Славик вывалился, его стошнило прямо под колесо. Пьяной походкой ушёл, сел на грязный снежный бруствер на обочине.

Ася Петровна икала. Из Киры будто большой ложкой разом вычерпнули всё нутро, опустошили – осталась одна оболочка. Она выбросила наружу ноги в тонких блестящих сапогах, смотрела из распахнутой дверцы. Вот лес. Вот мирные огоньки дальней деревни. Вот морозное небо в игольчатых звёздах.

Просто – жить. Смотреть, впитывать, каждую минуту удивляться, благословлять и благодарить. А не скакать зайцем перед начальством и под юнцом, у которого молоко на губах не обсохло. Не молодиться и не кривляться перед нелюбимым мужем. Нелюбимым и не любящим – чего там скрывать от себя самой, это же ясно как день.

Надо как Агафья Лыкова. Сосны, снег, тишина. С другой стороны, если Агафья Лыкова заболеет – ей тут же бригада медицины катастроф из Москвы. За Кирой, прихвати её гипертонический криз, никто вертолётов с медицинскими светилами посылать не будет: подыхай!

Лялька блажила как овца:

– Девочки, это наш второй день рождения! Девочки, каждый год будем его отмечать! Девочки, мы теперь должны всю жизнь пересмотреть! Это Боженька нам пальчиком погрозил!

Больше всех бог погрозил пальчиком Ляльке: отскочившая от панели тяжёленькая иконка угодила ей в глаз, там стремительно набухал водянистый фиолетово-чёрный синяк.

Ася Петровна толстым трясущимся пальцем тыкала в телефон и не могла попасть. Кира отобрала, позвонила её дочке сама.

Когда остановились у управления, она их уже ждала. Бросилась с криком: «Мамочка моя!» Ощупывала Асю Петровну, обнимала, смеялась и плакала.

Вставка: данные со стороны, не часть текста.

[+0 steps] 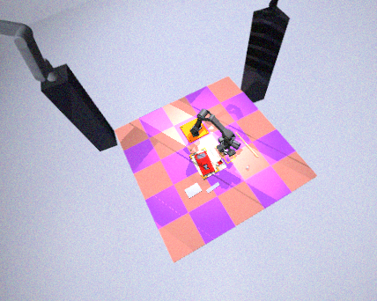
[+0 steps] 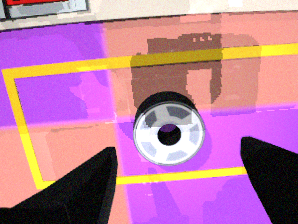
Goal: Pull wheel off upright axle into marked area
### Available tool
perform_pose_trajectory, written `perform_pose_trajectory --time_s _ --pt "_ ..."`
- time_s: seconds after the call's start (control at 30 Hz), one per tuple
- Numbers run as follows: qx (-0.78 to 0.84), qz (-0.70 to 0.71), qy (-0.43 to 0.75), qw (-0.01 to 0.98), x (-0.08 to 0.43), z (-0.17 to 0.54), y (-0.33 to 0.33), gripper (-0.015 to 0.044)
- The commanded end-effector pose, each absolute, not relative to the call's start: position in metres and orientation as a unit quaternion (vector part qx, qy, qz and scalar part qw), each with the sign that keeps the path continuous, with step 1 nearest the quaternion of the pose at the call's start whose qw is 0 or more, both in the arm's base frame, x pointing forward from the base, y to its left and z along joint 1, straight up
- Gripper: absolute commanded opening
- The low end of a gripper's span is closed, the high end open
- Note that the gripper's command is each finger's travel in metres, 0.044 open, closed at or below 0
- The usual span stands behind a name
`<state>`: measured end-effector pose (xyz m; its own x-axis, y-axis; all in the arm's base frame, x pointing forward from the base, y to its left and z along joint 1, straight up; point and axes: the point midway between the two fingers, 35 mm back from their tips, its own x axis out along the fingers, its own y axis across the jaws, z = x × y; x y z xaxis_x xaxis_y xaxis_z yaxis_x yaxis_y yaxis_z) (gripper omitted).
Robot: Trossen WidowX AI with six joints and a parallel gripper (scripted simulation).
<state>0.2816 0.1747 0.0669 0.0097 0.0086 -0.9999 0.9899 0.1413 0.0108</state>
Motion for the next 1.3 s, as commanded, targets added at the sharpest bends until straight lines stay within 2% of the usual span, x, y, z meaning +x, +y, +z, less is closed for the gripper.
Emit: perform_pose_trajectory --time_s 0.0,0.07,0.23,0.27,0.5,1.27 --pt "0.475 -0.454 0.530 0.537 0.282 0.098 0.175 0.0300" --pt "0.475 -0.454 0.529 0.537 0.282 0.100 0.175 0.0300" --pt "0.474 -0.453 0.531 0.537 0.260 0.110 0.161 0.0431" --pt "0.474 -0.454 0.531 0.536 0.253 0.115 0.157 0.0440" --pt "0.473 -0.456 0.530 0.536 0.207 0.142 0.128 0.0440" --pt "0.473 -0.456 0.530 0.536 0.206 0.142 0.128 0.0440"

Внучки тоже теребили, висли на бабушке. Перецеловавшись, перемазавшись в соплях, погрузились в такси, уехали.


На следующий день Лялька пришла с перевязанным глазом, приподнимала белоснежный бинт и показывала синяк всем желающим. Трещала направо и налево, что Боженька её персонально отметил. И что ослепнуть от иконы – это есть даже некое предназначение, знак свыше. Потом спохватывалась и переходила на фирменный шёпот – как сухой песочек сыпался.

Ася Петровна бросила трубку со словами: «Ты мне больше не дочь! Господи, какое чудовище я произвела на свет!» И залпом выпила колпачок новопассита.

Кира вчера рассказала мужу, как чуть не попали в аварию. «А меня каждое утро чуть не сбивают на «зебре», – не отрываясь от телевизора, сообщил муж. За завтраком деланно-равнодушно спросила:

– Ничего в ванной не находил?

– Ты это имеешь в виду? – муж брезгливо (как ей показалось), небрежным (явно) щелчком ногтя отправил к ней по столу протез.

– Ой, как хорошо, – обрадовалась Кира, – а то Таня обыскалась. Мы с ней позавчера орехи ели. Она верхний протез оставила, а нижний сняла, а надеть забыла. Склероз. Только ты ей не говори, а то она ужасно комплексует. И из-за склероза, и что молодая, а уже совершенно беззубая, как старуха.

…Нет, всё-таки месть хороша в холодном виде.